What a fearsome beast!!! 
She might cute me to death.


----------



## vampiric_conure (Jul 8, 2012)

echolalia said:


> What a fearsome beast!!!
> She might cute me to death.


I think I've just been cuted to death, LMBO! :innocent:


----------



## CaliTiels (Oct 18, 2012)

Woah. She's got fire in her eyes! Poor baby, missing her nap haha!


----------



## Vickitiel (Oct 10, 2012)

Hahaha cute and funny


----------



## garynmonica (Mar 28, 2013)

That's adorable! It makes me want to snuggle them when they get all sleepy!
Frizzy doesn't nap that much during the day...he fights sleep like a 2 year old toddler!


----------



## urbandecayno5 (Oct 24, 2012)

She takes very short naps then one long one midday. She does a lot of flying around the room and playing in her foraging tray so I guess that combined with using me as another toy tires her majesty out.


----------



## eduardo (Jan 27, 2012)

Haha, her majesty! Mine wake up at the crack of dawn and look for me, such needy little buggers they are, LOL I love them to death though and wouldn't have it any other way.


----------



## Haimovfids (Sep 19, 2012)

So cute


----------



## Bkays22 (Sep 15, 2012)

love her face  so sweet looking lol


----------



## caniche4 (Mar 17, 2013)

The nerve of you, disrupting her beauty sleep! I get that same look from Mabel if I make the mistake of waking her up.

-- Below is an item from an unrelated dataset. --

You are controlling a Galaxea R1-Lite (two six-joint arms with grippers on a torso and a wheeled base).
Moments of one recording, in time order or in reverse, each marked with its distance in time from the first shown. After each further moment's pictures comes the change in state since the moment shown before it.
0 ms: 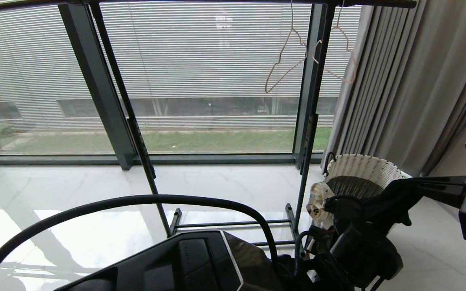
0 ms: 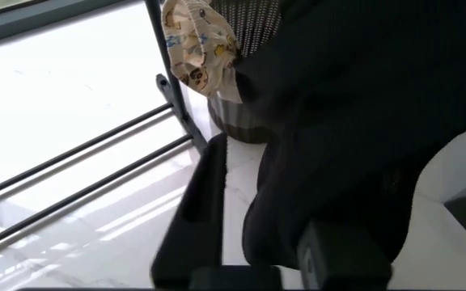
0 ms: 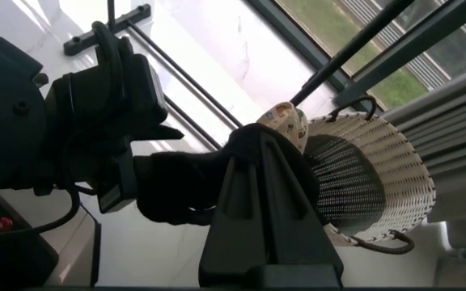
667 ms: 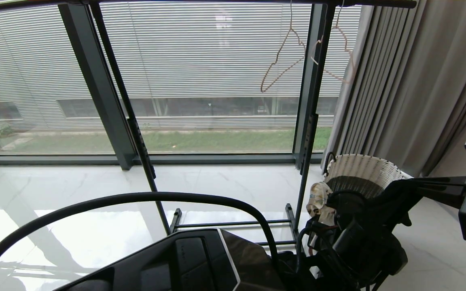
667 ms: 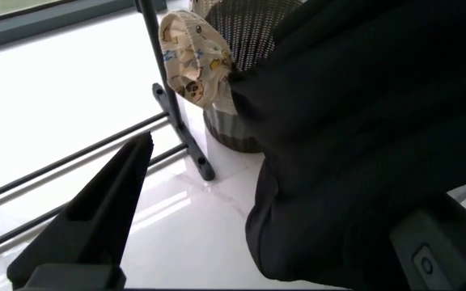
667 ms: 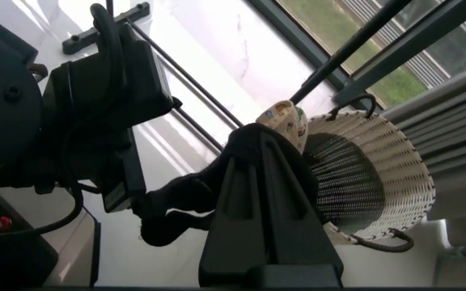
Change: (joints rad) left arm -0.001 -0.003 -0.031 0.001 -0.001 0.001; right arm -0.002 0.000 0.001 0.001 -0.002 0.000
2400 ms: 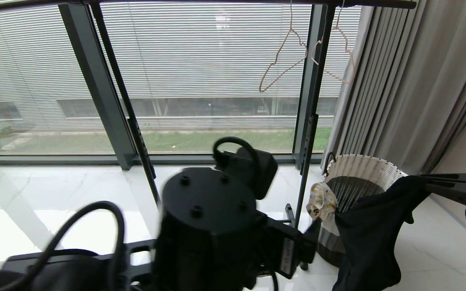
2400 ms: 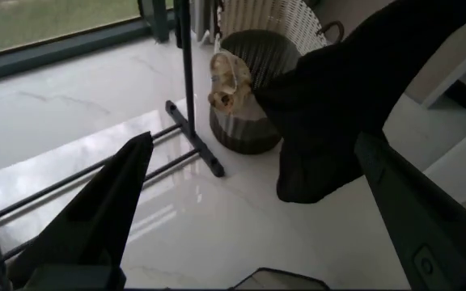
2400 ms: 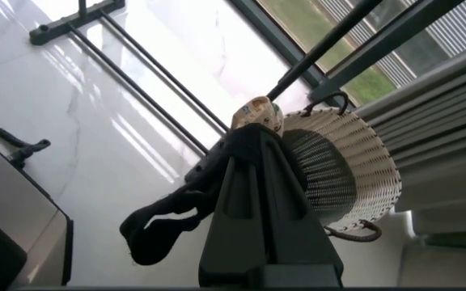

Gotta' love the cranky girls!


----------



## Mezza (Feb 19, 2013)

Aaawww...Little miss grumpy bum!


----------



## urbandecayno5 (Oct 24, 2012)

I know the nerve of me waking up such a little angel
And she tries so hard to please me by constantly making noise and chewing up my stuff
I should be ashamed:lol:


----------